Life sometimes throws at us ‘momentos malos’ and it was in this kind of mood that I climbed the hill tonight with Duna as my companion. I felt very aware that nowhere within miles or kilometers was there anyone I could talk to freely in my own language. I was missing not so much ‘home’ but the feeling of ‘being at home’. If you ever imagine living in another country, include this in the fantasy, it can be hard! Small things can feel like the last straw and it is easy to feel inadequate when you can’t freely do the most normal thing – talk. So,what to do, where to turn?
For me it is to nature, which exists outside frontiers and customs, languages and barriers, frustrations and misunderstandings. All exists in the moment and tonight as the light was dying it was beautiful to be part of that moment.

Roots

 

It is the last day of June and summer is here. I travelled again to Cornwall to see my beautiful dogs who are still living ‘at home’ and waiting for me to find a home for them here with a garden for us all.

But meanwhile they can enjoy privileges Catalan dogs can only dream of…… My cats too are happy in the Cornish countryside where they were born I had two days of intensive tango in Devon seeing old friends and letting my legs rediscover total freedom from conscious control.

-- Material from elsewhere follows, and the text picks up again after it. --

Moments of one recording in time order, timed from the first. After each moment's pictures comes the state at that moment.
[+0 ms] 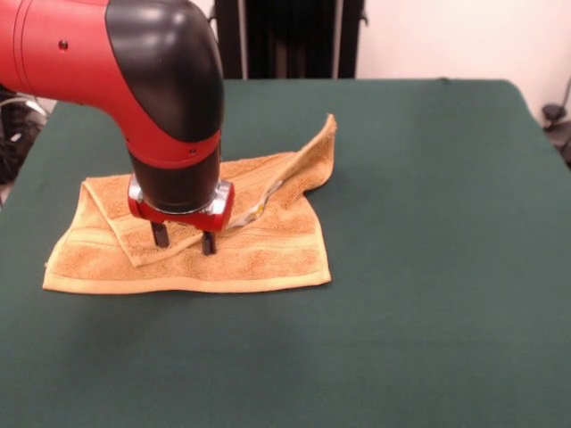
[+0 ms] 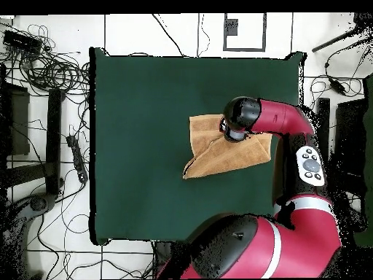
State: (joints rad) arm -0.42 -0.24 0.15 1.05 -0.35 0.96 1.78
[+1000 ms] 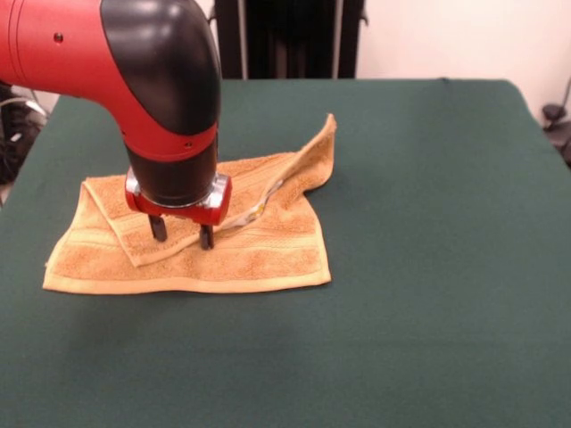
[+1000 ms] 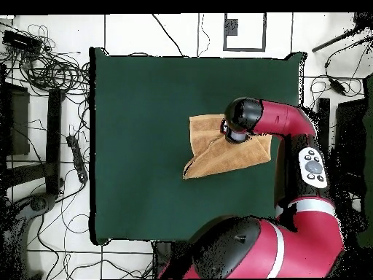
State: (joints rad) arm -0.42 -0.26 0.15 1.07 -0.35 0.97 1.78
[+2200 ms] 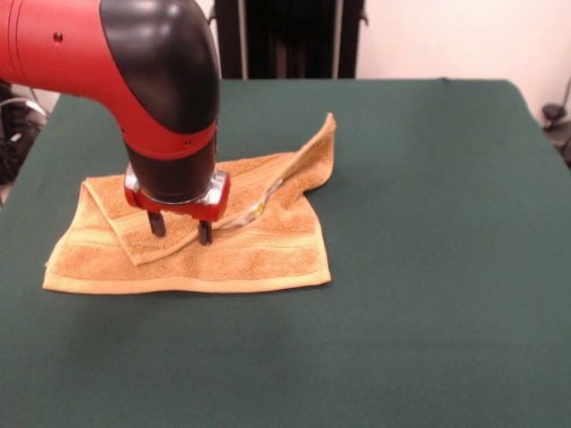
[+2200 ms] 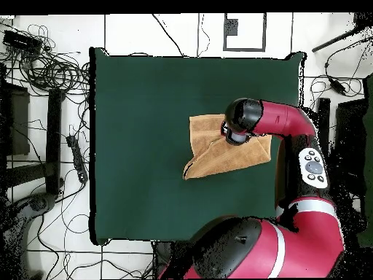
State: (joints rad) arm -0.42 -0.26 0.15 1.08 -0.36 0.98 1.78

Then a sleepless night and an early flight home to Catalunya.  I had many thoughts about Home and what it means to leave behind all that is familiar and known and build a life in a new and sometimes strange environment. What it feels like to reposition myself in fresh earth, in another climate, with new foods and waters. And how I move between these two worlds when I travel back and forth, balancing between the two. What is happening now to my roots as they dig down finding new ways to provide stability? Why do some people stay very close to their origins and others go on journeys to different lands? I have headed south in my life – from Inverness to Edinburgh to London to Penzance to Catalunya. I know what it is like to be the new one, the different one, the foreigner. Here we are called ‘guiris’ and I asked recently what it means to be a ‘guiri’ – it can be translated as tourist or foreigner normally someone from the north of Europe with blue eyes and blond hair and pale skin. I hear the word used sometimes in a dismissive way –  ‘that restaurant is only for guiris’ and at other times as if it is just a description of someone different. I will always be a little bit the outsider here, no matter how long I stay or how well I speak Catalan.  Interesting questions to ask myself –

Why do I find it so easy to live somewhere where I am always different?

Have I ever felt I am more or less the same as those around me? Perhaps it is something to do with being red-haired when I was young – always a little different and sometimes uncomfortable with this visibility but now I seem to enjoy just being myself in a new world. My roots are not only seeking out new stability but are intertwining with others at a new level.

When I was living in Barcelona I had the strange experience of feeling like a ‘guiri’ but being treated like an unofficial tour guide. Every day I was approached by people – Spanish/Catalan people – asking me for directions, checking if they were on the right train, wanting to know the nearest chemist….. I couldn’t look more like an outsider but clearly something in me was exuding ‘ I belong’.